Directions for this task:
Reproduce only the lines below from the line containing "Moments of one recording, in" to the line containing "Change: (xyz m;", exactly as written, with both end lines kept. Omit the pictures.
Segment Start: Source material
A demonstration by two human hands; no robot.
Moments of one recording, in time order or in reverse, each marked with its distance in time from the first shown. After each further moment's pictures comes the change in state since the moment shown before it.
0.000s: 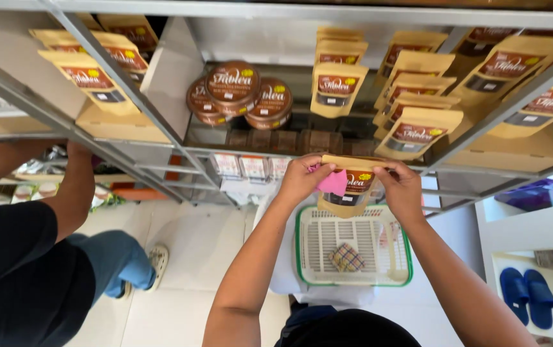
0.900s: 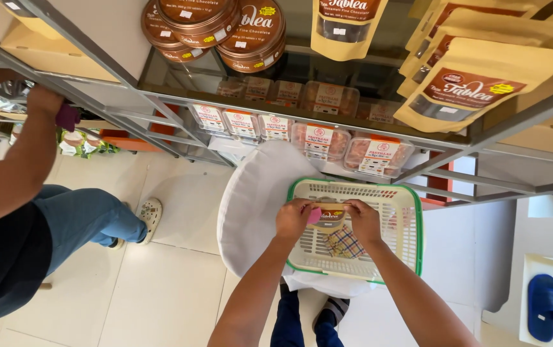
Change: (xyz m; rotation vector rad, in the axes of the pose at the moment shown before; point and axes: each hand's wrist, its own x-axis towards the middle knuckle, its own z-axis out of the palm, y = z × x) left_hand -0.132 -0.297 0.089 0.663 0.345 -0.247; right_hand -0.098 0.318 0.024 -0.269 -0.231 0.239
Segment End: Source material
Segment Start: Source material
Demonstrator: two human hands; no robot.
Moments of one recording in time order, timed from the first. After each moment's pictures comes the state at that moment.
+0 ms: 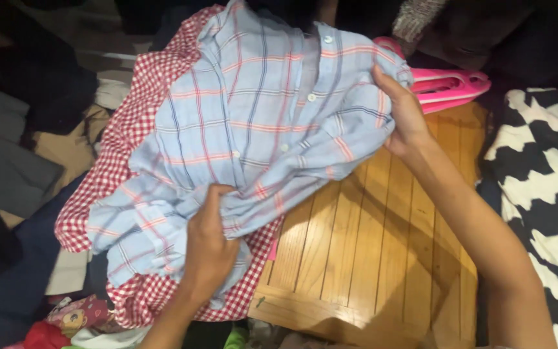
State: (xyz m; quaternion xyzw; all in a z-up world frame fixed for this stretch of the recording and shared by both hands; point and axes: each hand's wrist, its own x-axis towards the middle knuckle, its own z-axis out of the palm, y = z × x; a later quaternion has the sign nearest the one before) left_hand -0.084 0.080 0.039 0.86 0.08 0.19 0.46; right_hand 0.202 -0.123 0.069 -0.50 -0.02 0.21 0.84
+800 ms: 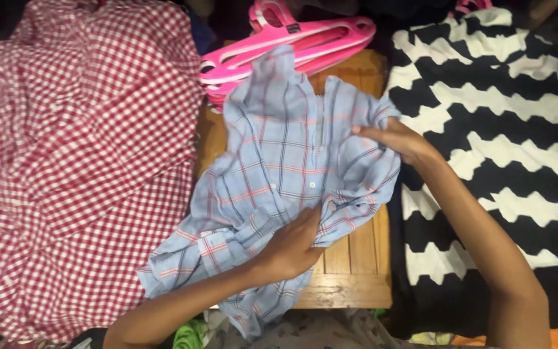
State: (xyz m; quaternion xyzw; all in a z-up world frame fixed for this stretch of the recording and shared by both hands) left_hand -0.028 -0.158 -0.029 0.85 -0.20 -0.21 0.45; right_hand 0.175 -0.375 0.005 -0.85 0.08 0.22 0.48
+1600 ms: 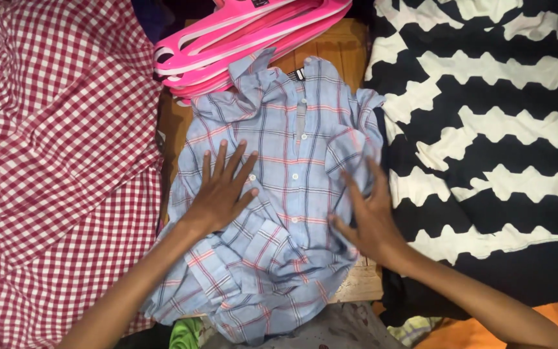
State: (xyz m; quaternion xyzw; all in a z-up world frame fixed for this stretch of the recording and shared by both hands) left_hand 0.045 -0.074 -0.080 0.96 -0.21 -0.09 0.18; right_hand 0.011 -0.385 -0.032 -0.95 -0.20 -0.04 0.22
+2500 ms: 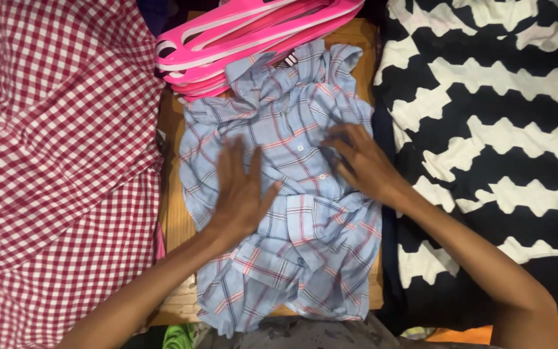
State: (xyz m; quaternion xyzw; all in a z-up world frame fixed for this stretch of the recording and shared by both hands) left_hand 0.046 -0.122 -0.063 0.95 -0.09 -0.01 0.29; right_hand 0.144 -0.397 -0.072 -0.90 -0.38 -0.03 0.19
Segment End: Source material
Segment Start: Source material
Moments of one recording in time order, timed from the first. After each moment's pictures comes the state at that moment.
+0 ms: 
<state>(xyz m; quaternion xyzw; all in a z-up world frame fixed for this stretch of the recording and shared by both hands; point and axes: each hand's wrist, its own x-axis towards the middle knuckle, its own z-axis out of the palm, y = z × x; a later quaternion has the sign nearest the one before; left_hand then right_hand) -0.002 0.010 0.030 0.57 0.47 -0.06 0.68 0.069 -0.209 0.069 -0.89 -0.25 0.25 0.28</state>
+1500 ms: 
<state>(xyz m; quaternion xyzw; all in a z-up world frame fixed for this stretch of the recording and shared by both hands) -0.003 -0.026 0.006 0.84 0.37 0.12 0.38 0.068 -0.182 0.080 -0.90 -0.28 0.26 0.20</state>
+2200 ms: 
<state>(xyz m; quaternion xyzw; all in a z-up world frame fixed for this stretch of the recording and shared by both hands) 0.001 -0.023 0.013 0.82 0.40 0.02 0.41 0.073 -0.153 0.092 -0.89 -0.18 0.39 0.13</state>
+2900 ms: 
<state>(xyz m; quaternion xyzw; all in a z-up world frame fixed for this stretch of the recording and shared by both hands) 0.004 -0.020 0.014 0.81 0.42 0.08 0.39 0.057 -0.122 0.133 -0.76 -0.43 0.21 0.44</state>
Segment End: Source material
Result of this exercise:
Moments of one recording, in time order or in reverse, each marked with its distance in time from the first shown. After each further moment's pictures comes the change in state since the moment shown before it.
0.000s: 
0.900s: 
Change: (xyz m; rotation vector rad, in the axes of the pose at the moment shown before; point and axes: each hand's wrist, its own x-axis towards the middle knuckle, its own z-axis out of the palm, y = z × x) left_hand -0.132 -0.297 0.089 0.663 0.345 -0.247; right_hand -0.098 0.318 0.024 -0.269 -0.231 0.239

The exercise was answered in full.